▶ _WHAT YOU ARE ASKED TO DO_: A full, exact copy of the listing is needed, with images omitted.

▶ _SUPPLIED DATA_:
_ _ _ _ _ _ _

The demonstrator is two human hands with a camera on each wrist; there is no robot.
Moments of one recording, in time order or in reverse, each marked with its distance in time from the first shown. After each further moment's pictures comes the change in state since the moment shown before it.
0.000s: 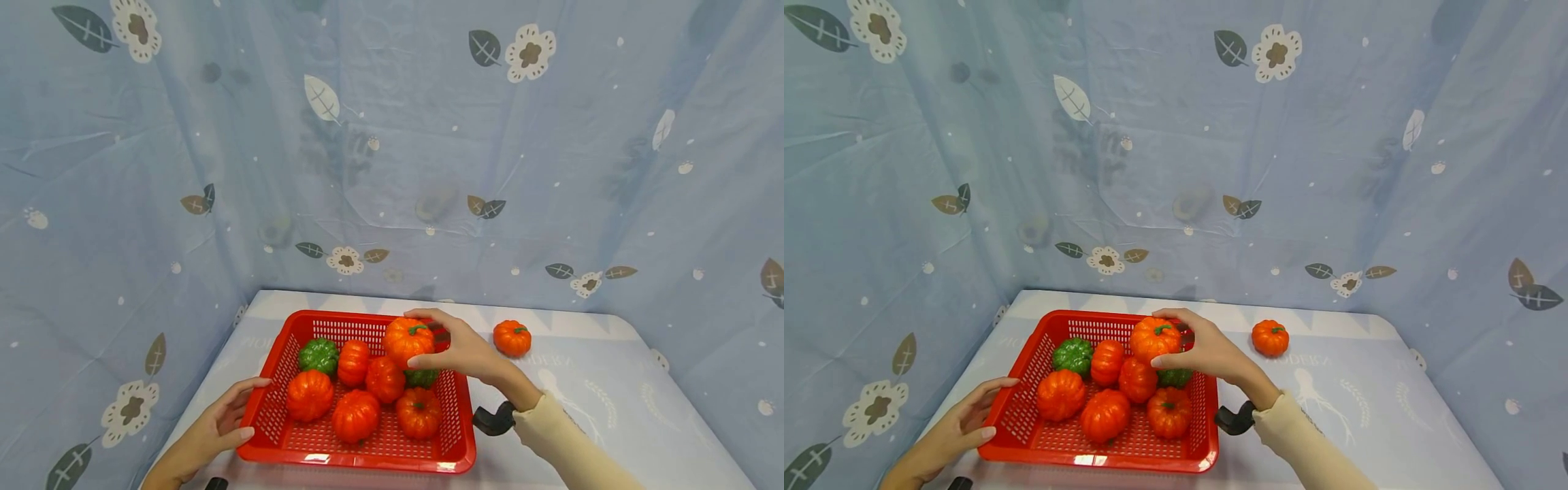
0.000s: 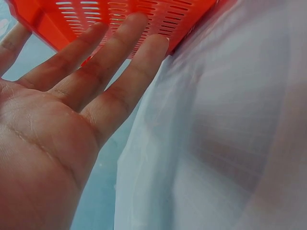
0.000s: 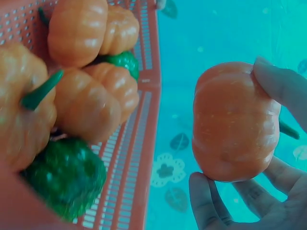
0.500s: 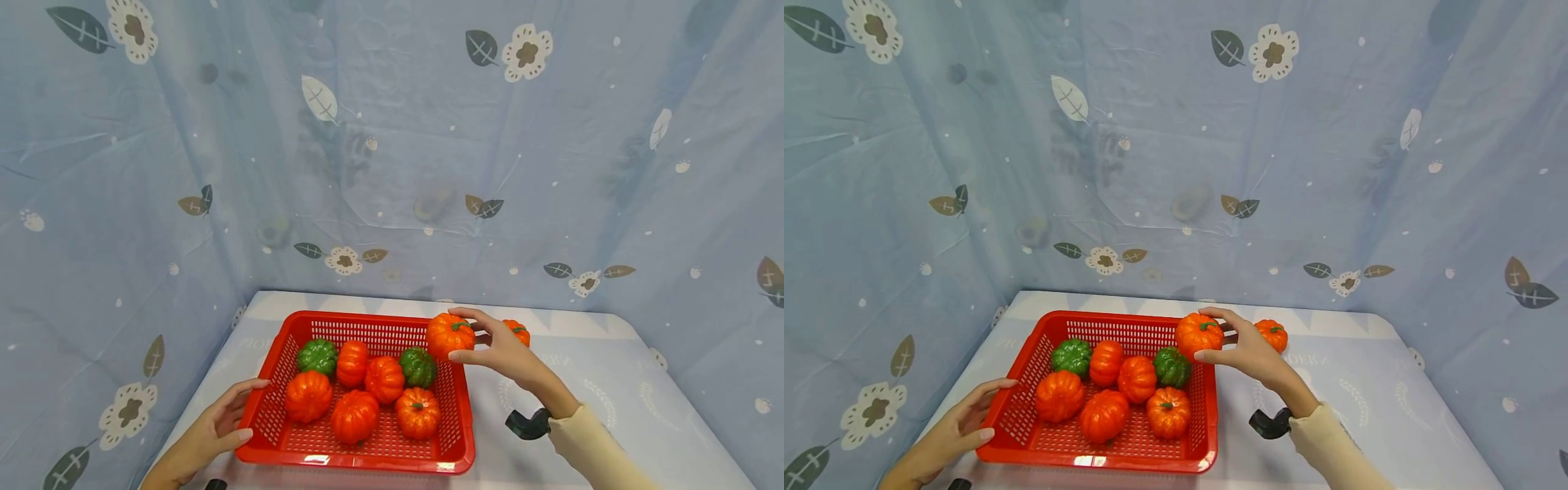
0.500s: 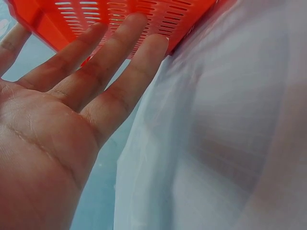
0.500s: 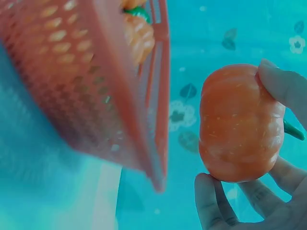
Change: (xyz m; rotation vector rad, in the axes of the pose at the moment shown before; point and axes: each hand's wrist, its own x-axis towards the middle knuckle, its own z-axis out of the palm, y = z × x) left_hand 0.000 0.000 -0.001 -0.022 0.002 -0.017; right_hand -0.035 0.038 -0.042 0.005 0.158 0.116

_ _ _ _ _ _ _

▶ _EXERCISE RESULT_:
The demonstrator is two human hands with a camera on each wrist; there is no robot.
Moments of one recording, in time order or in reverse, each marked with its distance in time from the first shown. After each further moment's pictures comes the change in state since the moment shown before it.
0.000s: 
0.000s: 
0.000s: 
0.500s: 
0.500s: 
0.500s: 
Change: (xyz m; rotation vector rad, in the axes of the pose at the moment shown before; point and axes: each hand's wrist, its own x-axis towards the middle knuckle, its own z-axis out of the palm, y = z × x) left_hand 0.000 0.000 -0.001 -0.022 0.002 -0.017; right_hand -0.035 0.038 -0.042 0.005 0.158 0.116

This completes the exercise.